Le dimanche 6 décembre 1932, dans la petite église Saint-Nicolas à Bielsko-Biala, au sud de la Pologne, un garçon de douze ans reste immobile alors qu’il se dresse juste derrière un cercueil. Entouré par son père Karol et sa tante Stefania, il est abîmé dans la douleur. Le drame qui le frappe si brutalement, c’est la perte d’Edmund, son grand frère adoré. Âgé seulement de 26 ans, il est mort subitement deux jours auparavant. L’église est bondée, tout le personnel de l’hôpital où Edmund travaillait comme médecin est présent pour lui rendre le dernier hommage. Quelques semaines auparavant, une jeune femme, Rozalia a été amenée à son hôpital. Le docteur Wojtyla, spécialiste des maladies infectieuses, lui a diagnostiqué la scarlatine. Il avait alors décidé de s’en occuper personnellement. Comme le décrit Milena Kindziuk dans son livre biographique Edmund Wojtyla, brat swietego Jana Pawla II (Edmund Wojtyla, le frère du saint Jean Paul II), Edmund avait veillé sur elle jour et nuit, en lui administrant lui-même des médicaments et les injections.

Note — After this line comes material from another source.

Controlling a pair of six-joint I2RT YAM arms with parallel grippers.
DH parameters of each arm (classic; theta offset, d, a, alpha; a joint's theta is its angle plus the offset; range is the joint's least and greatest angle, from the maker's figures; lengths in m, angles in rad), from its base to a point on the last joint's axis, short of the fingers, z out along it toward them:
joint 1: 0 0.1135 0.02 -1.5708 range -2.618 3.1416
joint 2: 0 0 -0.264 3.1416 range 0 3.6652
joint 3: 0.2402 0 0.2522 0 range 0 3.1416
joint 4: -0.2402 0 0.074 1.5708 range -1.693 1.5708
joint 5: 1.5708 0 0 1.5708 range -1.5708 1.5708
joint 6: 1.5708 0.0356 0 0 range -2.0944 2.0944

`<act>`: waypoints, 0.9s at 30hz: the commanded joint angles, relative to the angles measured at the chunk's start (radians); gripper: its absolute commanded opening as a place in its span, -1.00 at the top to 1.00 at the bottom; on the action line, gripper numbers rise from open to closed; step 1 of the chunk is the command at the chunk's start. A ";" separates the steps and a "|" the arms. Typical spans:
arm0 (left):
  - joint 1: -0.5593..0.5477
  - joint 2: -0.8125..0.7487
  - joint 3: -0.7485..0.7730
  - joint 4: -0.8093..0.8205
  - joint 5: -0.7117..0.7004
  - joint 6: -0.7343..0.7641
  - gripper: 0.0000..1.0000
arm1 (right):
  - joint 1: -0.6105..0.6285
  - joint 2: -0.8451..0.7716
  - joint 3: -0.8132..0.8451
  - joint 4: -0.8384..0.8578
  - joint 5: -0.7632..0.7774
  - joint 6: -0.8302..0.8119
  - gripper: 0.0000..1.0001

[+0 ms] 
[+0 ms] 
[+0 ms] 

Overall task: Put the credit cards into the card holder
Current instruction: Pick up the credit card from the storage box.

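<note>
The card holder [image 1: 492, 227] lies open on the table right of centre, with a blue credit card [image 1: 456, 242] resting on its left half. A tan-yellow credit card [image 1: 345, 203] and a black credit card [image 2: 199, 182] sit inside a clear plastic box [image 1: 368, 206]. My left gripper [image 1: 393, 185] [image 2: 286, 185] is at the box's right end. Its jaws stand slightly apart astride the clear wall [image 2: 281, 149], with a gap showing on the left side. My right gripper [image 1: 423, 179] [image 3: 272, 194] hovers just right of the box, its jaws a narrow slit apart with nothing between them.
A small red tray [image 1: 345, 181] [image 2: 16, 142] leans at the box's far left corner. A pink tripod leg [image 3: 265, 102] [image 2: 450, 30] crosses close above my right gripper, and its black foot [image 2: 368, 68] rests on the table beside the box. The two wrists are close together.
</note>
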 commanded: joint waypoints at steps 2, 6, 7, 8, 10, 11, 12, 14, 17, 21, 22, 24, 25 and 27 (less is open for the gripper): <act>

Hélas, les symptômes n’avaient qu'empiré. Le matin du 25 novembre, la jeune femme n’avait pas survécu. Quelques jours plus tard, Edmund avait contracté la même maladie. Le 4 décembre, il mourait à son tour après avoir reçu le sacrement de l’onction des
malades.
Edmund, le frère qui a façonné le futur saint
La mort d’Edmund a affecté profondément le jeune Karol, peut-être plus que celle de sa mère, à la fois "en raison des circonstances tragiques" et aussi en raison de sa "plus grande maturité à l'époque". C’est ce qu’il a expliqué des années plus tard, dans un entretien avec André Frossard. Cette confidence dévoile à quel point le lien fraternel qui unissait Edmund et Karol était fort, sans doute, de façon assez exceptionnelle. L’auteur de la biographie d’Edmund, révèle que c’est lui qui a emmené le petit Karol à sa première randonnée en montagne. C’est aussi lui qui l'a emmené aux spectacles de son groupe de théâtre dans lesquels il jouait. C’est enfin lui qui a emmené son frère cadet sur le terrain de football : Edmund jouait avec ses amis, il confiait à Karol le poste de gardien de but, l'endroit le plus sûr.
Jean Paul II a évoqué plusieurs fois son admiration pour son grand frère. Il a souligné qu’Edmund l’impressionnait par sa grande foi, celle grâce à laquelle, il prit des risques pour sa propre vie.
Après la mort de leur mère, Edmund s'était senti tellement responsable de son frère qu'il avait reporté son propre mariage pour pouvoir s'en occuper encore quelque temps. Et quand, jeune médecin, il a commencé à travailler à l’hôpital de Bielsko-Biala, Karol, accompagné de son père, lui rendait visite tous les dimanches. Des années plus tard, Jean Paul II a évoqué plusieurs fois tous ces souvenirs comme les moments les plus heureux de sa vie. Il a aussi souligné qu’Edmund l’impressionnait par sa grande foi, celle grâce à laquelle, il prit des risques pour sa vie. C’est peut-être la plus belle leçon que le jeune garçon a reçu de son grand frère : celle du don de sa propre vie pour sauver la jeune Rozalia malade.
Une manière simple de vivre la vocation à la sainteté qui a sans doute influencé le futur pape Jean Paul II, celui qui, au cours de son pontificat, a canonisé des saints ordinaires en grand nombre.